Today, Xebia hobbles agents, curtailing their autonomy and allowing them to carry out only very limited and precise tasks. “That’s the only way to do it right now,” he adds. “Limit the skills they have access to, and have a central controller so they’re not talking to each other. We control it until we have more evolved understanding and feedback loops. This is a pretty new area, so it’s interesting to see how this evolves.”

Building guardrails

According to the survey, compliance and privacy were top concerns for companies looking to implement gen AI, ahead of reliability, cost, and lack of technical skills.

Similarly, in the IBM survey, for companies not implementing gen AI, data privacy was cited as the barrier by 57% of respondents, and transparency by 43%. In addition, 85% of all respondents said consumers would be more likely to pick companies with transparent and ethical AI practices, but fewer than half are working toward reducing bias, tracking data provenance, working on making AI explainable, or developing ethical AI policies.

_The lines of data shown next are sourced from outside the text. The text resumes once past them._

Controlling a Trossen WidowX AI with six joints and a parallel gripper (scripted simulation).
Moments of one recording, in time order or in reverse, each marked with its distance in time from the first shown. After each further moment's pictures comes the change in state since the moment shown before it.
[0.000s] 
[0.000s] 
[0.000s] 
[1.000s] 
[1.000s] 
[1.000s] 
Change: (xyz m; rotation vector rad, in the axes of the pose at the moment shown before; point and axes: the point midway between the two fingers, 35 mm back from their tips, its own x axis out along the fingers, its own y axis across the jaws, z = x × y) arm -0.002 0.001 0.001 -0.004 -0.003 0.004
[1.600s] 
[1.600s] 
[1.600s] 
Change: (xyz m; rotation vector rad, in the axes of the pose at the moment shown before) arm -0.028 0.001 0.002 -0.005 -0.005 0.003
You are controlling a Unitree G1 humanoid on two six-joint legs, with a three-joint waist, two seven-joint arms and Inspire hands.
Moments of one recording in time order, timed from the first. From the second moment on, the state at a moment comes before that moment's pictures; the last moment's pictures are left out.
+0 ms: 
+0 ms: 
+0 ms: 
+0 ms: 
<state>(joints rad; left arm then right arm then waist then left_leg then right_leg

It’s easy for technologists to focus on technical solutions. Ethical AI goes beyond the technology to include legal and compliance perspectives, and issues of corporate values and identity. So this is an area where CIOs or chief AI officers can step up and help guide the larger organizations.

And it goes even further than that. Setting up gen AI-friendly data infrastructures, security and management controls, and ethical guide rails can be the first step on the journey to fully operationalize LLMs.

Gen AI will require CIOs to rethink technology, says Matt Barrington, EY Americas emerging technologies leader. Prior to gen AI, software was deterministic, he says.

“You’d design, build, test, and iterate until the software behaved as expected,” he says. “If it didn’t, it was a bug, and you’d go back and fix it. And if it did, you’d deploy it into production.” All the large compute stacks, regardless of software pattern, were deterministic. Now, other than quantum computing, gen AI is the first broadly known non-deterministic software pattern, he says. “The bug is actually the feature. The fact it can generate things on its own is the main selling point.”

That doesn’t mean the old stuff should all be thrown out. MLOps and Pytorch are still important, he says, as is knowing when to do a RAG embedding model, a DAG, or go multi-modal, as well as getting data ready for gen AI.

“All those things will remain and be important,” he says. “But you’ll have the emergence of a new non-deterministic platform stack that’ll sit alongside the traditional stack with a whole new area of infrastructure engineering and ops that will emerge to support those capabilities.”

This will change how businesses operate at a core level, and moving in this direction to become a truly AI-powered enterprise will be a fast-paced shift, he says. “Watching this emerge will be very cool,” he says.